1. Absolute Recoil : Towards a New Foundation of Dialectical Materialism (2014) = 『絶対的な跳ね返り – 弁証法的唯物論の新たな土台作りに向けて -』
2. Disparities (2016) = 『不等性』
3. Incontinence of the Void : Economico-Philosophical Spandrels (2017) = 『自制の利かない空無 – 経済的哲学的スパンドレル -』
   これらを読んだ印象では、新しい概念は出て来ないし、用語も今までジジェクが使っていたものである。具体的に言えば次のようになる。
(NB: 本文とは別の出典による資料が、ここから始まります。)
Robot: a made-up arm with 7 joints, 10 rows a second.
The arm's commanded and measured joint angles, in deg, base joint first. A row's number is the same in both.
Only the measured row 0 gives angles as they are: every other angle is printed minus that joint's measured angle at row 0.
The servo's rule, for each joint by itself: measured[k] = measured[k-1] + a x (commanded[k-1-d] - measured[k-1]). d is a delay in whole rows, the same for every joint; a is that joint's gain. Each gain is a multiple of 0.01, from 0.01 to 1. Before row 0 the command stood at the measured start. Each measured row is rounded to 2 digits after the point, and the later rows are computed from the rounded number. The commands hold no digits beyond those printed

1.recoilは、跳ね返りという意味である。ヘーゲルの論理は、相手にぶつかって行ったものが自分に跳ね返ってくるというループ構造をしている。
2.disparities は、不等性と言う意味である。ジジェクがしばしば使う「実体は主体である」というヘーゲルの『精神現象学』の文言がここで使われている(注4)。ここで主体と実体は不等な関係にある。
3.ここではspandrelという概念が使われる。これは「三角小間」と訳される建築学の用語で、隙間といった程度の意味である。進化生物学が好んで使う。生存の上で意味のない副産物として生じたものが、意外な機会に予期せぬ役割を果たすことがある。建築上に生じた隙間が、意外なまでに役割を持つことがあるという話である。先に言ったように、ジジェクも私も進化論が好きである。
   これらの本でも、そのヘーゲルとラカンが融合している。これは進展と言って良いのではないか。ジジェクは進化する。馴染みのある単語、何度も見た言い回し、繰り返される概念がそこに見られる。しかしその反復を通じて、確実に議論は深められている。
   またこの『性と頓挫』の「訳者あとがき」には、この本は、上述の1.2.3.の本の作り出す一連の系列の最後に位置するので、これらのまとめになっており、そのためにこの本を出版社の判断で選んで訳したということが書かれている。
 

1. 本稿でのページ数を示した引用はすべて『性と頓挫』からのものである。
2. 英語表記で、カントとヘーゲルが使う構想力はimaginationであり、これは想像力と訳すのが一般的だが、カントとヘーゲルの訳語としては構想力が定着している。一方、ラカンの想像的なものは、これも英語表記でimaginaryであり、こちらは想像的なものという訳語が定着している。ジジェクが使うimaginationについて、『性と頓挫』の訳者は構想力(想像力)としたり、想像力(構想力)としたりしている。
3. 拙著で私は、カントの歴史理論において、道徳理論とは異なる目的論的な見方が展開されていると書いた。しかしジジェクはこれらの著作に言及しない。
4. ジジェクはこの「実体は主体である」というヘーゲルの文言を誤解して使い、しかし正しくヘーゲルを解釈している。このことについては次回に書く。